=== WHAT IS BEING ASKED ===
Collect every line below that contains the word "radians".

=== EXERCISE DATA ===
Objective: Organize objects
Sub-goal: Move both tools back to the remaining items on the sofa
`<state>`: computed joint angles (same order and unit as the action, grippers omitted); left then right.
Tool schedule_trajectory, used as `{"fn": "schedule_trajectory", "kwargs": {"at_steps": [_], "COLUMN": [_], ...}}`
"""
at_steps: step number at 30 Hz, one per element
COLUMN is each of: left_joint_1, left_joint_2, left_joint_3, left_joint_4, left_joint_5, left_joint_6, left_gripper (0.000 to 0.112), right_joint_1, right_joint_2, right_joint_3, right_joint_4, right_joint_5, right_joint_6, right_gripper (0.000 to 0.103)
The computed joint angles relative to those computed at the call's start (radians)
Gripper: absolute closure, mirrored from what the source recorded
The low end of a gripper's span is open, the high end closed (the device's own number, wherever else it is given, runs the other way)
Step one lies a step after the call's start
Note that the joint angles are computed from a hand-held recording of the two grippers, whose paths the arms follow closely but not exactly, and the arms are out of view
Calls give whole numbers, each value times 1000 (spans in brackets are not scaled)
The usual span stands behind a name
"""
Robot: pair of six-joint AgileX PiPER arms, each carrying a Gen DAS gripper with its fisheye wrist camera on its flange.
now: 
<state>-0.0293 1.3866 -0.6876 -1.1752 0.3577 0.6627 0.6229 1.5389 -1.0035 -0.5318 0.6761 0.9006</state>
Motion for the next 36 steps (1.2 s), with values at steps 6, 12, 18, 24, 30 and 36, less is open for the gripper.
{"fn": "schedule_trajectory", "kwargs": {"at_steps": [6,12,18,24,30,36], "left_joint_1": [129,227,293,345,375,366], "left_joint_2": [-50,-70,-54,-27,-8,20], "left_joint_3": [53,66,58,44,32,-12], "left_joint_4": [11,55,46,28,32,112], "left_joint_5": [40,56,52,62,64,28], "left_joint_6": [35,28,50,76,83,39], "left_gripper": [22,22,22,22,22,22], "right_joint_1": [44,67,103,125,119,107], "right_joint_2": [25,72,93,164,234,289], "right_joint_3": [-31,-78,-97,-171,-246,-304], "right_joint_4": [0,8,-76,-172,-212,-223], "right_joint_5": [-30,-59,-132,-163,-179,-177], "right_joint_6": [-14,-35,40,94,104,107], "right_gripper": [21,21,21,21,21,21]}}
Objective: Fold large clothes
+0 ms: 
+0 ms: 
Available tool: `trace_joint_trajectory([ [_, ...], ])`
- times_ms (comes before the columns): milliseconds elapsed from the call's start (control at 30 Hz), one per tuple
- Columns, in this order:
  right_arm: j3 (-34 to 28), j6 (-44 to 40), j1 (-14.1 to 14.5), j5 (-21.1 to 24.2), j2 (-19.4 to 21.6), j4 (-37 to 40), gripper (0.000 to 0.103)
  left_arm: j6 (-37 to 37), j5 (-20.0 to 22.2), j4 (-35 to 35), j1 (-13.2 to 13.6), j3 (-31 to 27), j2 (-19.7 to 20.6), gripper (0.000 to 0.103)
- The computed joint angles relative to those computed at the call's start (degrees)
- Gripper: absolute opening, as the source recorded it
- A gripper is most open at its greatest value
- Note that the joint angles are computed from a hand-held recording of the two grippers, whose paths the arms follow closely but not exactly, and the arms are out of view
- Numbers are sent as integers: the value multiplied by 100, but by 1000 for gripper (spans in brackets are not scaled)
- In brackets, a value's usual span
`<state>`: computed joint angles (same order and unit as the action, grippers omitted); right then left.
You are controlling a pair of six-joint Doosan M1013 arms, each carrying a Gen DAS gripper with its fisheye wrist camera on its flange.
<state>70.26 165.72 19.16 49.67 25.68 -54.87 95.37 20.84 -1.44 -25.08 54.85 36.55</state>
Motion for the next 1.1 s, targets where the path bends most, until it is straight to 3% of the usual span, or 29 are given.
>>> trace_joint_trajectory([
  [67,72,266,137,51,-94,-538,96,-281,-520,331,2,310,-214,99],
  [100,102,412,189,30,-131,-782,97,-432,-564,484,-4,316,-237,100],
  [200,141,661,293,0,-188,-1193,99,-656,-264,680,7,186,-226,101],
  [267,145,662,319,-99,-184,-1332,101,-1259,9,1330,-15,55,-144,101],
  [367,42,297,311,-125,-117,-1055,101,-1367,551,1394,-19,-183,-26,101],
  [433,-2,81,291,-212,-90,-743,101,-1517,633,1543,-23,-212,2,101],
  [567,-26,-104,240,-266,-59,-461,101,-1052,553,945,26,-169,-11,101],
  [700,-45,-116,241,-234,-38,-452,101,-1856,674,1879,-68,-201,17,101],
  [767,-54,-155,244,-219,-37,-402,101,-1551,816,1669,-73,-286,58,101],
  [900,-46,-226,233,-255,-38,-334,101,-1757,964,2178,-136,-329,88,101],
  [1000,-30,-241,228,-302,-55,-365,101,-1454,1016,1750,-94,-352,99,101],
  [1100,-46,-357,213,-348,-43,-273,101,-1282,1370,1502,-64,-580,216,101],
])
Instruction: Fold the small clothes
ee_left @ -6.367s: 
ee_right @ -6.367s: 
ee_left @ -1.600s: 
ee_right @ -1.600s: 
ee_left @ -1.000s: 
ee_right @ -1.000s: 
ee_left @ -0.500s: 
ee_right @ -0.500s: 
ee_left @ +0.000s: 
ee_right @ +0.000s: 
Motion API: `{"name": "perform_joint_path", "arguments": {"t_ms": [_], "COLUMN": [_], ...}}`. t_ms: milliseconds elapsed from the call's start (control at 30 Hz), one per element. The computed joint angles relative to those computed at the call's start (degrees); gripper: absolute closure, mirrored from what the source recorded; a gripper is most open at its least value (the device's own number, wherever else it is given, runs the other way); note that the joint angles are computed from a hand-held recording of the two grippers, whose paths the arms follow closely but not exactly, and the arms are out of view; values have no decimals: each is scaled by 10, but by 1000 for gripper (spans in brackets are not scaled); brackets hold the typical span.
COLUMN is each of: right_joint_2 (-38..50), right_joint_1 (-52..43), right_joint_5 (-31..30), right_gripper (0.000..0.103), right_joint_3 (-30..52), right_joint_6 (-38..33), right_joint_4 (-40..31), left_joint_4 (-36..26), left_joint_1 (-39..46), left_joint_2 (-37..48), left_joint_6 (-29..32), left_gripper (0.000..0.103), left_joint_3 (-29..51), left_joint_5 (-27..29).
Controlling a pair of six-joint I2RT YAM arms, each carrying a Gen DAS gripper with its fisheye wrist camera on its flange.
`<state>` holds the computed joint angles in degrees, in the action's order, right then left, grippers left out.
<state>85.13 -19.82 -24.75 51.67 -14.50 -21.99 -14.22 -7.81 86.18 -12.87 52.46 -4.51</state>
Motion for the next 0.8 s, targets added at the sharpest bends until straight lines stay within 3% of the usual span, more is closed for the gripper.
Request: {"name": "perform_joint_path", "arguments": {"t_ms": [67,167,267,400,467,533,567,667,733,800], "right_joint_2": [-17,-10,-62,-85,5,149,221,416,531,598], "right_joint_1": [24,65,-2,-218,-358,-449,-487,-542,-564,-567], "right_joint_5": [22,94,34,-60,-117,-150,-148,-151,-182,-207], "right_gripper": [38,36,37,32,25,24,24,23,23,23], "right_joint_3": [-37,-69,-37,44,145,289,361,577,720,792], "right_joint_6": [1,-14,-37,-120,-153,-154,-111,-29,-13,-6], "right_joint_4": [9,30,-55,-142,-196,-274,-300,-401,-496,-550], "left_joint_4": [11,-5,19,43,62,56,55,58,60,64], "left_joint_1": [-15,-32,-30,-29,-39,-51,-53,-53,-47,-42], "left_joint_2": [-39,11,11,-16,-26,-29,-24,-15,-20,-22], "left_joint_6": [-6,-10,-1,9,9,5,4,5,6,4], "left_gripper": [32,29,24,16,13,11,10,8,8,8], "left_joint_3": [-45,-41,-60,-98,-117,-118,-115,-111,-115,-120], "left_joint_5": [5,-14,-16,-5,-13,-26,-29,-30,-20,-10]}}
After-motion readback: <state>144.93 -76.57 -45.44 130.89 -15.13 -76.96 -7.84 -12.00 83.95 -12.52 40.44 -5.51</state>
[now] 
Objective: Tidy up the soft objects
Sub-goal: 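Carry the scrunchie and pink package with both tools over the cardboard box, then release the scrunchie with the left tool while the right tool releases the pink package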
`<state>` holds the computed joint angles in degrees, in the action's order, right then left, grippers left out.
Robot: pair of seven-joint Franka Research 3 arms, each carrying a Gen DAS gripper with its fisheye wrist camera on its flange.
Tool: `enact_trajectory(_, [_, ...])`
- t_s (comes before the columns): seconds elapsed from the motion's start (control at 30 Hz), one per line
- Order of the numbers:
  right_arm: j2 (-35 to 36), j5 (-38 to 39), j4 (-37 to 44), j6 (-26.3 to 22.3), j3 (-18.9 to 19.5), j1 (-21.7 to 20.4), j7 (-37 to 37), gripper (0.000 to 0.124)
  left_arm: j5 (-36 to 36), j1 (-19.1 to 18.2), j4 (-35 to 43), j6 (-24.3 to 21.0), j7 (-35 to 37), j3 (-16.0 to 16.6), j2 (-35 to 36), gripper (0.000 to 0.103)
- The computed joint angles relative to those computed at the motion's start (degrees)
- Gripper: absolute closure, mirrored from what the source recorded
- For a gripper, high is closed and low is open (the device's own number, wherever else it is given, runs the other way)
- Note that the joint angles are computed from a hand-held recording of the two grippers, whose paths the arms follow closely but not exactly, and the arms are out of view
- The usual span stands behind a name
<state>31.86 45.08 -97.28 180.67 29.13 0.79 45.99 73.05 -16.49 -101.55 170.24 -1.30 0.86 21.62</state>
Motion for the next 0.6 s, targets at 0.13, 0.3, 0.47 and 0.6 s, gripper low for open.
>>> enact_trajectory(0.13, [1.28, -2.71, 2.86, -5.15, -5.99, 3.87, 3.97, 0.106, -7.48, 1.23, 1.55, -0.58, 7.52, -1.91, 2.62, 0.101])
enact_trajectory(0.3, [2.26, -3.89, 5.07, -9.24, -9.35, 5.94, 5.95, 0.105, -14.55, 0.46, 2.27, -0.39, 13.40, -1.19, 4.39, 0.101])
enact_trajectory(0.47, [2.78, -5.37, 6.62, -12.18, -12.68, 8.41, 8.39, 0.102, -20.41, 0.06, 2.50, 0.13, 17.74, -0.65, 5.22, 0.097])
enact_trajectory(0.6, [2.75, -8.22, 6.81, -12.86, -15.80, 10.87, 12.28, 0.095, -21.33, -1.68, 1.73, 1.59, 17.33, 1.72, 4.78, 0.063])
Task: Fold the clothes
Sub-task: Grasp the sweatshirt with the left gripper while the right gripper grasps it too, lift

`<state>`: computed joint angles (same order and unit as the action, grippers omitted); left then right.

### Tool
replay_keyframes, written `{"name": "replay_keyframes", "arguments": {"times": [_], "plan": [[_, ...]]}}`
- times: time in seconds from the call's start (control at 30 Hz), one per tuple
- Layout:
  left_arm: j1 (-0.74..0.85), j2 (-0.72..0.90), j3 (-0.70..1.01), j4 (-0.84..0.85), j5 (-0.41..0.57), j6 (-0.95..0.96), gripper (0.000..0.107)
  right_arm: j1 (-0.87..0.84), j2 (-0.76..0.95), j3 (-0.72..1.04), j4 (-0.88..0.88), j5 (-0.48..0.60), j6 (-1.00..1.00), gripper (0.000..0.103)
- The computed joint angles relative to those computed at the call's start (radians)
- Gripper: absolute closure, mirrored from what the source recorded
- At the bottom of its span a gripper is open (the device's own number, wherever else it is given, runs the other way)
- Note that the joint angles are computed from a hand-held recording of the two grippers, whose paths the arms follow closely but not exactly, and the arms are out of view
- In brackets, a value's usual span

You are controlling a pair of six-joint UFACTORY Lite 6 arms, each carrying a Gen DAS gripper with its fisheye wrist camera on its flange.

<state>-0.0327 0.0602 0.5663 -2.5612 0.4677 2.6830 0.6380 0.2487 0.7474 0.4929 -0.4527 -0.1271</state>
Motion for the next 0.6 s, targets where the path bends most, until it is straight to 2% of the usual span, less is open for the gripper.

=== RESPONSE TO THE EXERCISE ===
The computed joint angles relative to those computed at the call's start (radians)
- The computed joint angles relative to those computed at the call's start (radians)

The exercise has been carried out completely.